## Your instructions
State the count of lines below featuring the word "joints", and write nothing further.

(Saved data entries)

= Beginning of Section =

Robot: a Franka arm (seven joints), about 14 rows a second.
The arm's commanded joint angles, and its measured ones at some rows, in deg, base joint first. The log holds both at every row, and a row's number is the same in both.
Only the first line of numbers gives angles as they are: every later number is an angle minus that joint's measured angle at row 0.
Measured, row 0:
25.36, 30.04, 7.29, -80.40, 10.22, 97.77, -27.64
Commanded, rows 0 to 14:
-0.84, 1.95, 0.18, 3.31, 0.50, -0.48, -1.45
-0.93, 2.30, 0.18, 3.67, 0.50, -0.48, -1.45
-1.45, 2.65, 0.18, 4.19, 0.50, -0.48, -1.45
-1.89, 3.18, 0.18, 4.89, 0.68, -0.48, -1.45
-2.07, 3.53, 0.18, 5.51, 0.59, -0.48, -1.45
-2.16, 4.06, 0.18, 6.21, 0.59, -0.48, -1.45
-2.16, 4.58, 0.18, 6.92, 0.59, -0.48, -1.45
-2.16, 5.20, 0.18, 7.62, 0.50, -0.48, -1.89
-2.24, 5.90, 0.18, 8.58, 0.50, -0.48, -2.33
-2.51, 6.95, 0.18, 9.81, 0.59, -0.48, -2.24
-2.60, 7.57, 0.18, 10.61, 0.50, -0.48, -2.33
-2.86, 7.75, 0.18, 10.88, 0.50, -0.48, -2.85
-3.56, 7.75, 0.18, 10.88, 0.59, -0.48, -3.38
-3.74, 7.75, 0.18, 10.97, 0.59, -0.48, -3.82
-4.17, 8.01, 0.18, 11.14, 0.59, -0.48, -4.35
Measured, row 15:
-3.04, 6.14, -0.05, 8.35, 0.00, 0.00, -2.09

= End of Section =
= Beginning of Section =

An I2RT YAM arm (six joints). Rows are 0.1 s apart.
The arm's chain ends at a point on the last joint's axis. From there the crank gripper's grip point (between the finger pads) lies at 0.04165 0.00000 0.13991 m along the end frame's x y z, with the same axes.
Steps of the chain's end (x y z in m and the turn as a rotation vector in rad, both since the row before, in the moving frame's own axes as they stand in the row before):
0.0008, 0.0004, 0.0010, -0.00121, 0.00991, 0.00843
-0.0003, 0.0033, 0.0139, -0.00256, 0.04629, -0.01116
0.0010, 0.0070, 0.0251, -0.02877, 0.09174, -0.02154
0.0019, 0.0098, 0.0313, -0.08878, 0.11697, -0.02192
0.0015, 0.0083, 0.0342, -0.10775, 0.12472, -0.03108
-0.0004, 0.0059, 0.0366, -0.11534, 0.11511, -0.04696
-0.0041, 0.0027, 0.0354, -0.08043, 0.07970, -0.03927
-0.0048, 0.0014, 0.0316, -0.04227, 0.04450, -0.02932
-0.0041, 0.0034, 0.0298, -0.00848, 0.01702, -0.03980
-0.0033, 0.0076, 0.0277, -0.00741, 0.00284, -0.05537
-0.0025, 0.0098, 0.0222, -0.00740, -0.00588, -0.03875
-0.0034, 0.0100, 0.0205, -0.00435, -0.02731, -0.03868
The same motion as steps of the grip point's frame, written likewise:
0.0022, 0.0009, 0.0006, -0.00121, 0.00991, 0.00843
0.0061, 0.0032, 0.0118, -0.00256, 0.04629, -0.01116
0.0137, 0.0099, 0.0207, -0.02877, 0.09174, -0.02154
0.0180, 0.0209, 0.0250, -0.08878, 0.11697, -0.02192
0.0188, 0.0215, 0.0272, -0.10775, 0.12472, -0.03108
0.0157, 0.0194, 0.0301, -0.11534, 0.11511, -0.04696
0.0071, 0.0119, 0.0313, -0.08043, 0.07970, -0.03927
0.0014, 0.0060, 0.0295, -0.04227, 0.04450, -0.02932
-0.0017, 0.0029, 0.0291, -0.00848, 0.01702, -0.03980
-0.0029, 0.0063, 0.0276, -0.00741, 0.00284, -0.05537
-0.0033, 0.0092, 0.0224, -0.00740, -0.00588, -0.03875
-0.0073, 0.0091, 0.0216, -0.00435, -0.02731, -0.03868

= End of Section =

## Response to this task
2